*Exercise requirements*: Although the data below contains pictures, please reproduce only its words, exactly.

(Records from a dataset)

···

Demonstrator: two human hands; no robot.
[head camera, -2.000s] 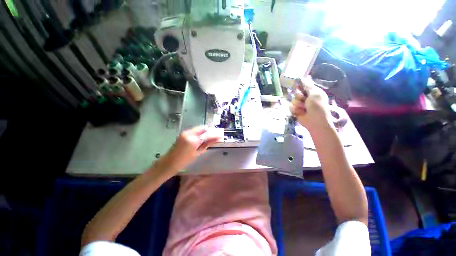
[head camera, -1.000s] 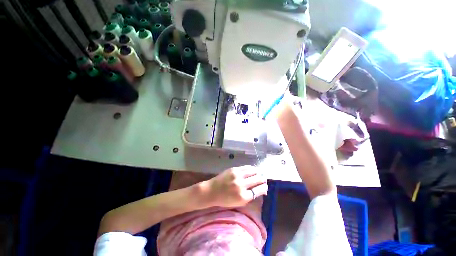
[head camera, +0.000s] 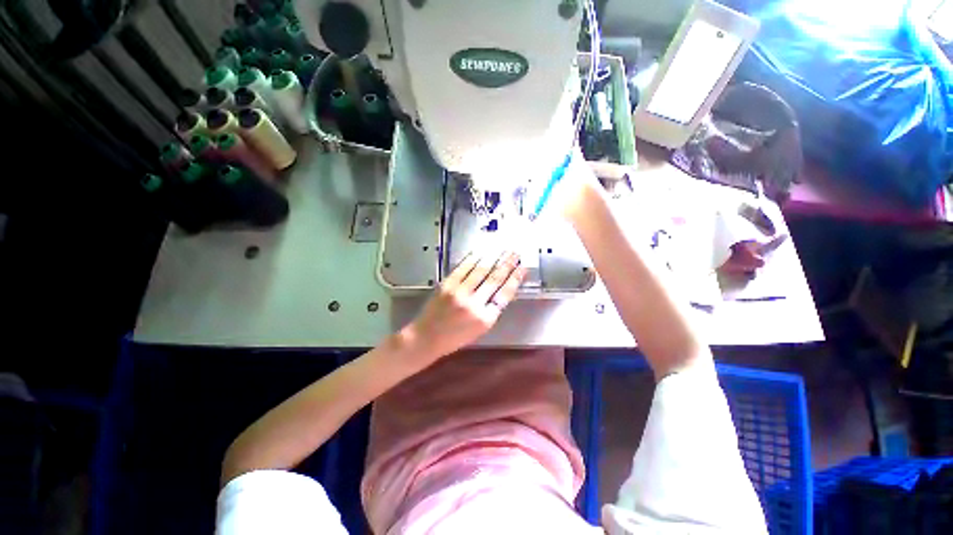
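Note:
The white sewing machine head (head camera: 470, 84) with its green oval badge stands over the silver bed plates (head camera: 415, 225). The needle and clamp area (head camera: 491, 204) is brightly lit under the head. My left hand (head camera: 470, 298) lies palm down on the front of the bed, fingers pointing at the needle area; nothing shows in it. My right hand (head camera: 578, 193) is at the right of the needle area, beside the blue lamp (head camera: 551, 188). Glare washes out its fingers, so I cannot tell what they hold.
Thread cones (head camera: 266, 136) stand at the left of the table (head camera: 282, 293). A parts tray (head camera: 625, 115), a beige control panel (head camera: 695, 78) and fabric scraps (head camera: 747, 136) are at the right. A blue crate (head camera: 773, 418) sits below right, and a blue plastic bag (head camera: 857, 84) behind.
The plate that hung at the bed's right front two seconds ago no longer shows there, and plates cover the opened bed. My left hand moved from the lap side onto the bed.

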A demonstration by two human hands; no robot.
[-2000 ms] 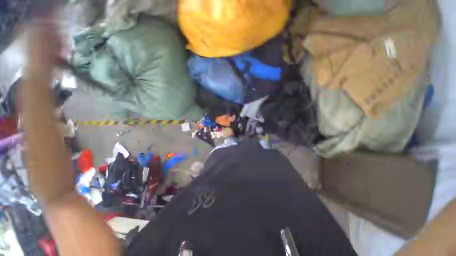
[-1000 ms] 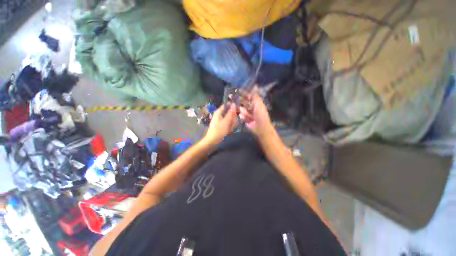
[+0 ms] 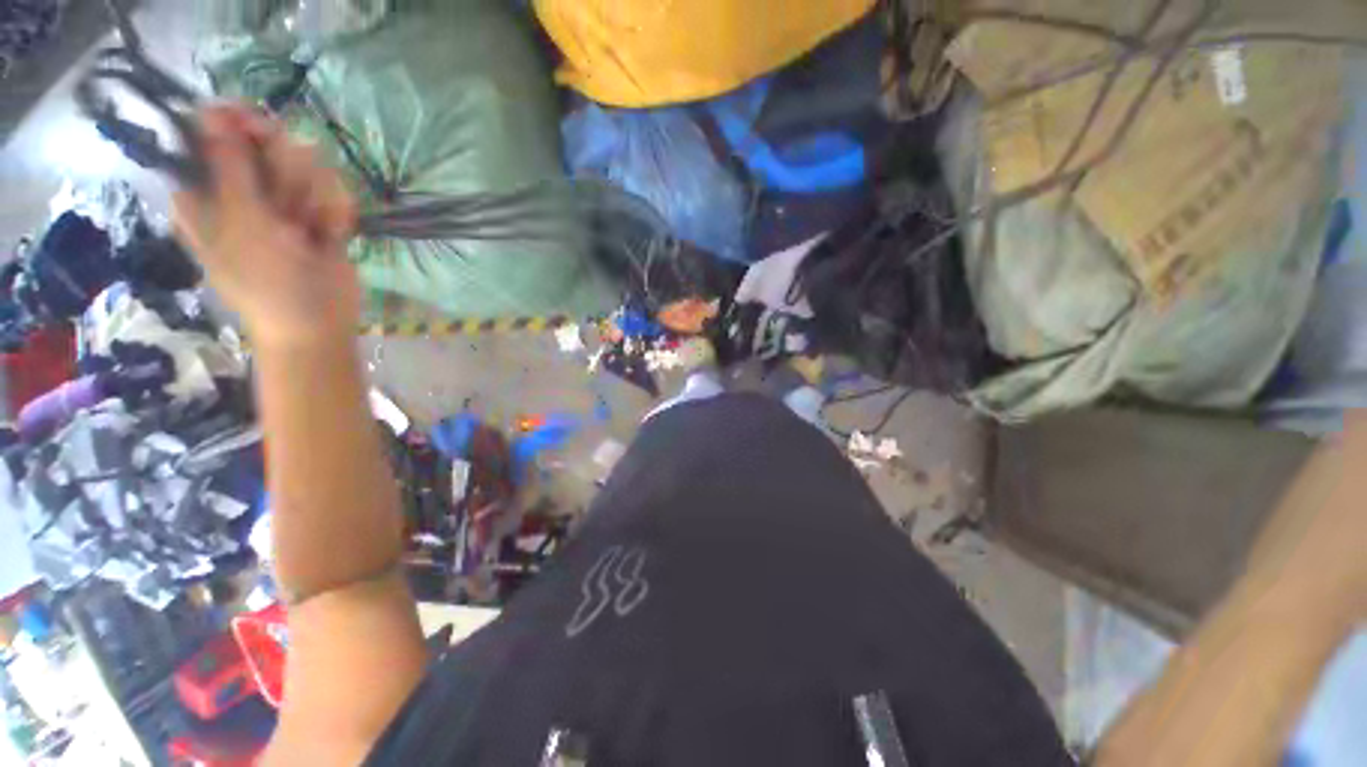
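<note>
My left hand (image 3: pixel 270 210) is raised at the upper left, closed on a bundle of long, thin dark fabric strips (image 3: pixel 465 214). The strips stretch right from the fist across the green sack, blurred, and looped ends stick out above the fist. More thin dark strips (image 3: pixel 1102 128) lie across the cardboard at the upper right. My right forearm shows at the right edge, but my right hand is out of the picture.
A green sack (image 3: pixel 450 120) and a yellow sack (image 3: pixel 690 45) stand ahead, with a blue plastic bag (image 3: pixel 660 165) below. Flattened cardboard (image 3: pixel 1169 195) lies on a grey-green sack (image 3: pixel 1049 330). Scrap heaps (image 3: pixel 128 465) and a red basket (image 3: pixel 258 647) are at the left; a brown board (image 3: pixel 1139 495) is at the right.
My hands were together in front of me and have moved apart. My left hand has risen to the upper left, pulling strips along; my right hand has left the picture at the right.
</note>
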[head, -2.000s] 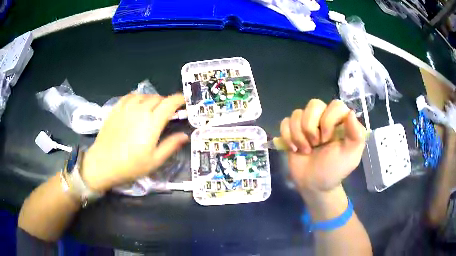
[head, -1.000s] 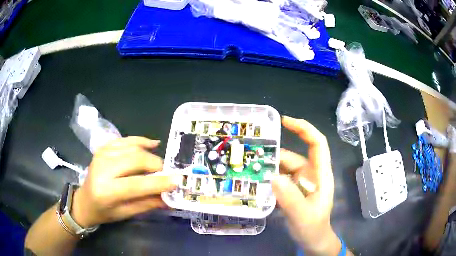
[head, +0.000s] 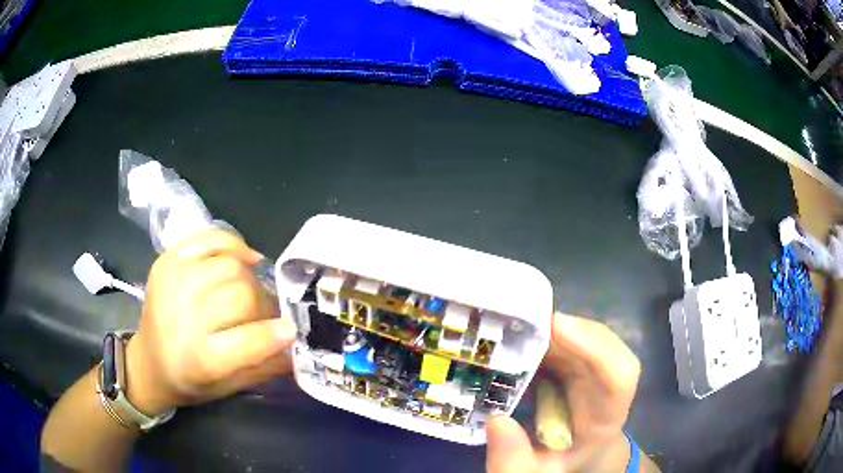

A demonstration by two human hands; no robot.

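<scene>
An open white socket housing (head: 416,242) is held up in front of me, tilted so its long outer side wall faces up and its inside shows. Inside are gold contact strips, a yellow block (head: 434,369), a blue disc (head: 359,358) and a dark block. My left hand (head: 208,323) grips its left end. My right hand (head: 592,393) grips its right end, with a small yellowish piece (head: 553,416), perhaps a tool, held against the palm. The second housing seen earlier is not visible now.
A stack of blue corrugated sheets (head: 342,42) bearing bagged cords lies at the back. A closed white power strip (head: 716,334) with a bagged cord and blue small parts (head: 797,300) lie right. A white plug (head: 91,273) and bagged cord (head: 162,199) lie left. Another person's arm shows far right.
Both hands have come together on one housing and lifted it off the bench. Since one second ago it has tilted from facing me flat to showing its outer side wall.
</scene>
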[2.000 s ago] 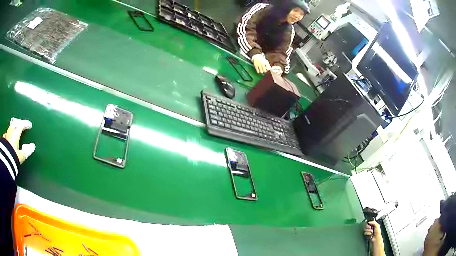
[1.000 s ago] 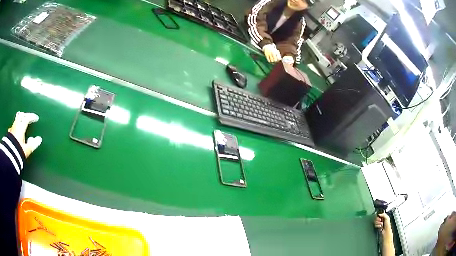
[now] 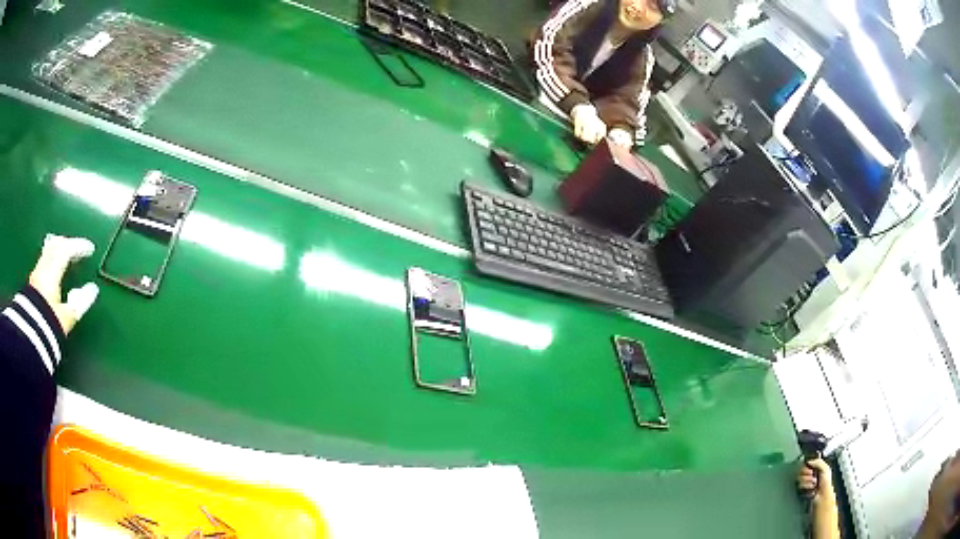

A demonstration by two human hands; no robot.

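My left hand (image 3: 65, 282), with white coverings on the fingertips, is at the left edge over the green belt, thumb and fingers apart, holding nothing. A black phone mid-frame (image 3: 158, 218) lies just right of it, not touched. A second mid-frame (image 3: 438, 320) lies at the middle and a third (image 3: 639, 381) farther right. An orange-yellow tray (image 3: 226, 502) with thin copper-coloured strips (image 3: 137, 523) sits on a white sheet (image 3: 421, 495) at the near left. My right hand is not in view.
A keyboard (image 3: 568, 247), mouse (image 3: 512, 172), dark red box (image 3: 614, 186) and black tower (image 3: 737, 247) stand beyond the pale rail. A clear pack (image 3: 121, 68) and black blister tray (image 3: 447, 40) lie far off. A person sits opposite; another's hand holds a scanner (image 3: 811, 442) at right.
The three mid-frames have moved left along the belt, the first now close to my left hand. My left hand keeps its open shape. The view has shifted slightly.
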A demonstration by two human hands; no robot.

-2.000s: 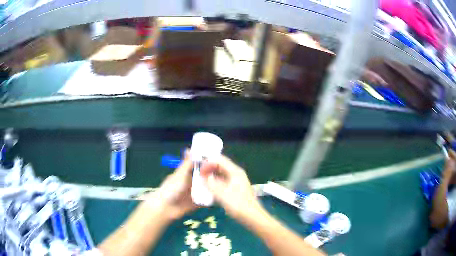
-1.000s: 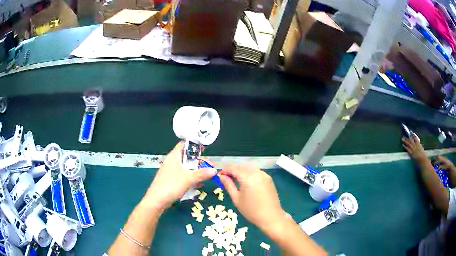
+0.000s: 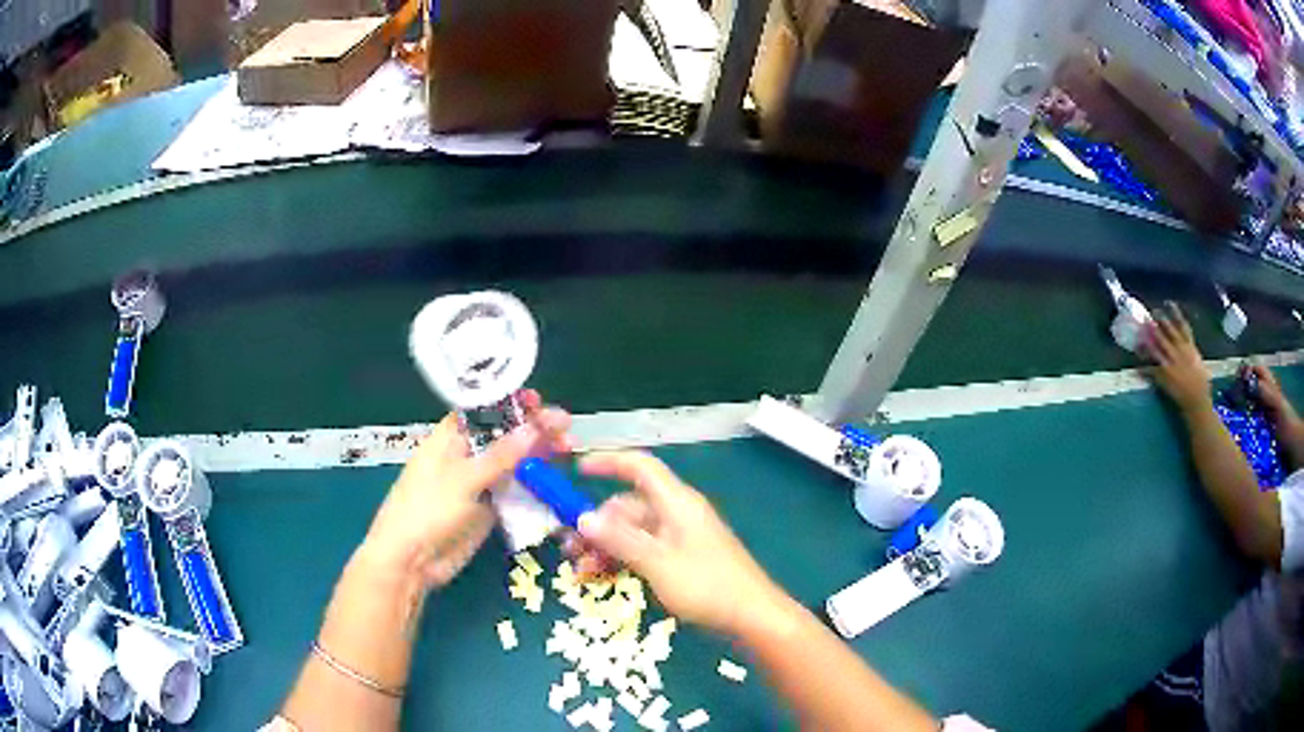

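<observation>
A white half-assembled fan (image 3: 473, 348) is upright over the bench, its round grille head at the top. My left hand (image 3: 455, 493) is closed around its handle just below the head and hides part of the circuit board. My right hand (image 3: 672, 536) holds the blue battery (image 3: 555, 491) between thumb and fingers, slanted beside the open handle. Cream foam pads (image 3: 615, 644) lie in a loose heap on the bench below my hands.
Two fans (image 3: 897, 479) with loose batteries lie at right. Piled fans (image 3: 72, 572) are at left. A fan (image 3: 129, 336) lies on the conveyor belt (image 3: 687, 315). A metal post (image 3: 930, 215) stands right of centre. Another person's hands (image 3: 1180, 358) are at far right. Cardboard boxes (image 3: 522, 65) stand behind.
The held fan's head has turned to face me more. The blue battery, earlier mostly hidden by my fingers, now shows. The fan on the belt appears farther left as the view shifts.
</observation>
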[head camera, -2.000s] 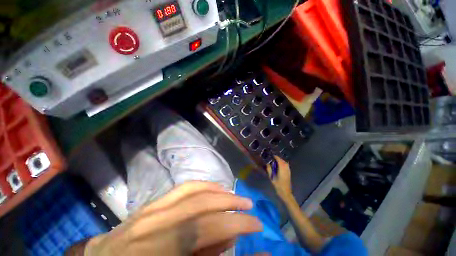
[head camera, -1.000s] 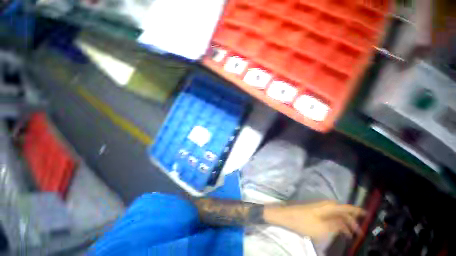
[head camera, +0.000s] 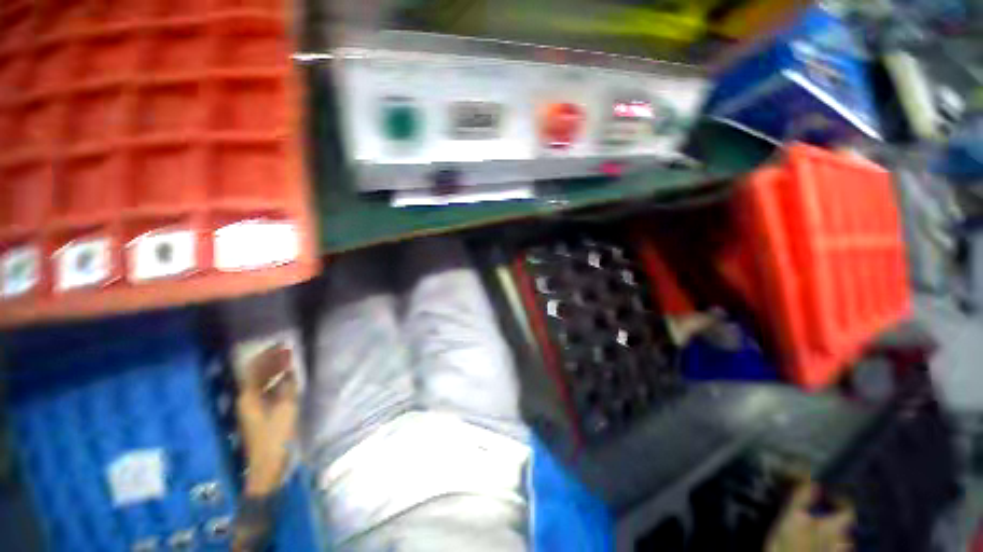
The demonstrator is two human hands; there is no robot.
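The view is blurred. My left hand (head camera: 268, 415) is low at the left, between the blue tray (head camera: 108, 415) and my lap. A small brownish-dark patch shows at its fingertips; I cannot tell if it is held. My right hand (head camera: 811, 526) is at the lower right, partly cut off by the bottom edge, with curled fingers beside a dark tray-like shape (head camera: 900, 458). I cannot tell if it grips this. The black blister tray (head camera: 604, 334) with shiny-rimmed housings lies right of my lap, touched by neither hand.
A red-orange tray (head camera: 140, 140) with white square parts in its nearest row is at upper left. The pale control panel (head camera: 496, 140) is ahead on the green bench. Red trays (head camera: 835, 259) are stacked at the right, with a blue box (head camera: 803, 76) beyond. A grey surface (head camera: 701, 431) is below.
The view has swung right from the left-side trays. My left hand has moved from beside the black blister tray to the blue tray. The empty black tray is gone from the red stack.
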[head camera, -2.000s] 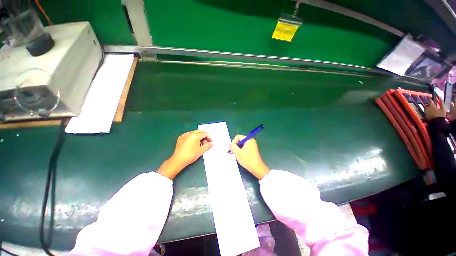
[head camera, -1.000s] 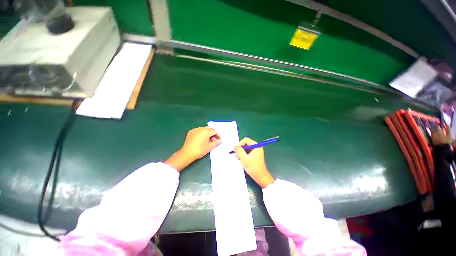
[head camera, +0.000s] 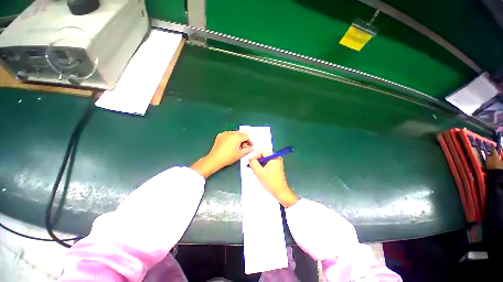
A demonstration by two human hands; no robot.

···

*Exercise solution*:
Demonstrator: two human hands; no robot.
[head camera, -2.000s] 
[head camera, -1.000s] 
[head camera, +0.000s] 
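Note:
The white sewing machine head (head camera: 470, 84) with its green oval badge stands over the silver bed plates (head camera: 415, 225). The needle and clamp area (head camera: 491, 204) is brightly lit under the head. My left hand (head camera: 470, 298) lies palm down on the front of the bed, fingers pointing at the needle area; nothing shows in it. My right hand (head camera: 578, 193) is at the right of the needle area, beside the blue lamp (head camera: 551, 188). Glare washes out its fingers, so I cannot tell what they hold.
Thread cones (head camera: 266, 136) stand at the left of the table (head camera: 282, 293). A parts tray (head camera: 625, 115), a beige control panel (head camera: 695, 78) and fabric scraps (head camera: 747, 136) are at the right. A blue crate (head camera: 773, 418) sits below right, and a blue plastic bag (head camera: 857, 84) behind.
The plate that hung at the bed's right front two seconds ago no longer shows there, and plates cover the opened bed. My left hand moved from the lap side onto the bed.
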
A demonstration by two human hands; no robot.
[-2000 ms] 
[-1000 ms] 
[+0 ms] 
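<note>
My left hand (image 3: pixel 270 210) is raised at the upper left, closed on a bundle of long, thin dark fabric strips (image 3: pixel 465 214). The strips stretch right from the fist across the green sack, blurred, and looped ends stick out above the fist. More thin dark strips (image 3: pixel 1102 128) lie across the cardboard at the upper right. My right forearm shows at the right edge, but my right hand is out of the picture.
A green sack (image 3: pixel 450 120) and a yellow sack (image 3: pixel 690 45) stand ahead, with a blue plastic bag (image 3: pixel 660 165) below. Flattened cardboard (image 3: pixel 1169 195) lies on a grey-green sack (image 3: pixel 1049 330). Scrap heaps (image 3: pixel 128 465) and a red basket (image 3: pixel 258 647) are at the left; a brown board (image 3: pixel 1139 495) is at the right.
My hands were together in front of me and have moved apart. My left hand has risen to the upper left, pulling strips along; my right hand has left the picture at the right.
</note>
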[head, -2.000s] 
[head, -1.000s] 
[head, +0.000s] 

A demonstration by two human hands; no robot.

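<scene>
An open white socket housing (head: 416,242) is held up in front of me, tilted so its long outer side wall faces up and its inside shows. Inside are gold contact strips, a yellow block (head: 434,369), a blue disc (head: 359,358) and a dark block. My left hand (head: 208,323) grips its left end. My right hand (head: 592,393) grips its right end, with a small yellowish piece (head: 553,416), perhaps a tool, held against the palm. The second housing seen earlier is not visible now.
A stack of blue corrugated sheets (head: 342,42) bearing bagged cords lies at the back. A closed white power strip (head: 716,334) with a bagged cord and blue small parts (head: 797,300) lie right. A white plug (head: 91,273) and bagged cord (head: 162,199) lie left. Another person's arm shows far right.
Both hands have come together on one housing and lifted it off the bench. Since one second ago it has tilted from facing me flat to showing its outer side wall.
</scene>
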[2.000 s ago] 
[1.000 s ago] 
[now] 

A demonstration by two human hands; no robot.

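My left hand (image 3: 65, 282), with white coverings on the fingertips, is at the left edge over the green belt, thumb and fingers apart, holding nothing. A black phone mid-frame (image 3: 158, 218) lies just right of it, not touched. A second mid-frame (image 3: 438, 320) lies at the middle and a third (image 3: 639, 381) farther right. An orange-yellow tray (image 3: 226, 502) with thin copper-coloured strips (image 3: 137, 523) sits on a white sheet (image 3: 421, 495) at the near left. My right hand is not in view.
A keyboard (image 3: 568, 247), mouse (image 3: 512, 172), dark red box (image 3: 614, 186) and black tower (image 3: 737, 247) stand beyond the pale rail. A clear pack (image 3: 121, 68) and black blister tray (image 3: 447, 40) lie far off. A person sits opposite; another's hand holds a scanner (image 3: 811, 442) at right.
The three mid-frames have moved left along the belt, the first now close to my left hand. My left hand keeps its open shape. The view has shifted slightly.
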A demonstration by two human hands; no robot.

-2.000s: 
-1.000s: 
+0.000s: 

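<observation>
A white half-assembled fan (image 3: 473, 348) is upright over the bench, its round grille head at the top. My left hand (image 3: 455, 493) is closed around its handle just below the head and hides part of the circuit board. My right hand (image 3: 672, 536) holds the blue battery (image 3: 555, 491) between thumb and fingers, slanted beside the open handle. Cream foam pads (image 3: 615, 644) lie in a loose heap on the bench below my hands.
Two fans (image 3: 897, 479) with loose batteries lie at right. Piled fans (image 3: 72, 572) are at left. A fan (image 3: 129, 336) lies on the conveyor belt (image 3: 687, 315). A metal post (image 3: 930, 215) stands right of centre. Another person's hands (image 3: 1180, 358) are at far right. Cardboard boxes (image 3: 522, 65) stand behind.
The held fan's head has turned to face me more. The blue battery, earlier mostly hidden by my fingers, now shows. The fan on the belt appears farther left as the view shifts.
</observation>
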[head camera, -2.000s] 
[head camera, -1.000s] 
[head camera, +0.000s] 
The demonstrator is two human hands; there is no robot.
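The view is blurred. My left hand (head camera: 268, 415) is low at the left, between the blue tray (head camera: 108, 415) and my lap. A small brownish-dark patch shows at its fingertips; I cannot tell if it is held. My right hand (head camera: 811, 526) is at the lower right, partly cut off by the bottom edge, with curled fingers beside a dark tray-like shape (head camera: 900, 458). I cannot tell if it grips this. The black blister tray (head camera: 604, 334) with shiny-rimmed housings lies right of my lap, touched by neither hand.
A red-orange tray (head camera: 140, 140) with white square parts in its nearest row is at upper left. The pale control panel (head camera: 496, 140) is ahead on the green bench. Red trays (head camera: 835, 259) are stacked at the right, with a blue box (head camera: 803, 76) beyond. A grey surface (head camera: 701, 431) is below.
The view has swung right from the left-side trays. My left hand has moved from beside the black blister tray to the blue tray. The empty black tray is gone from the red stack.
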[head camera, -2.000s] 
[head camera, -1.000s] 
[head camera, +0.000s] 
A demonstration by two human hands; no robot.

The required output is complete.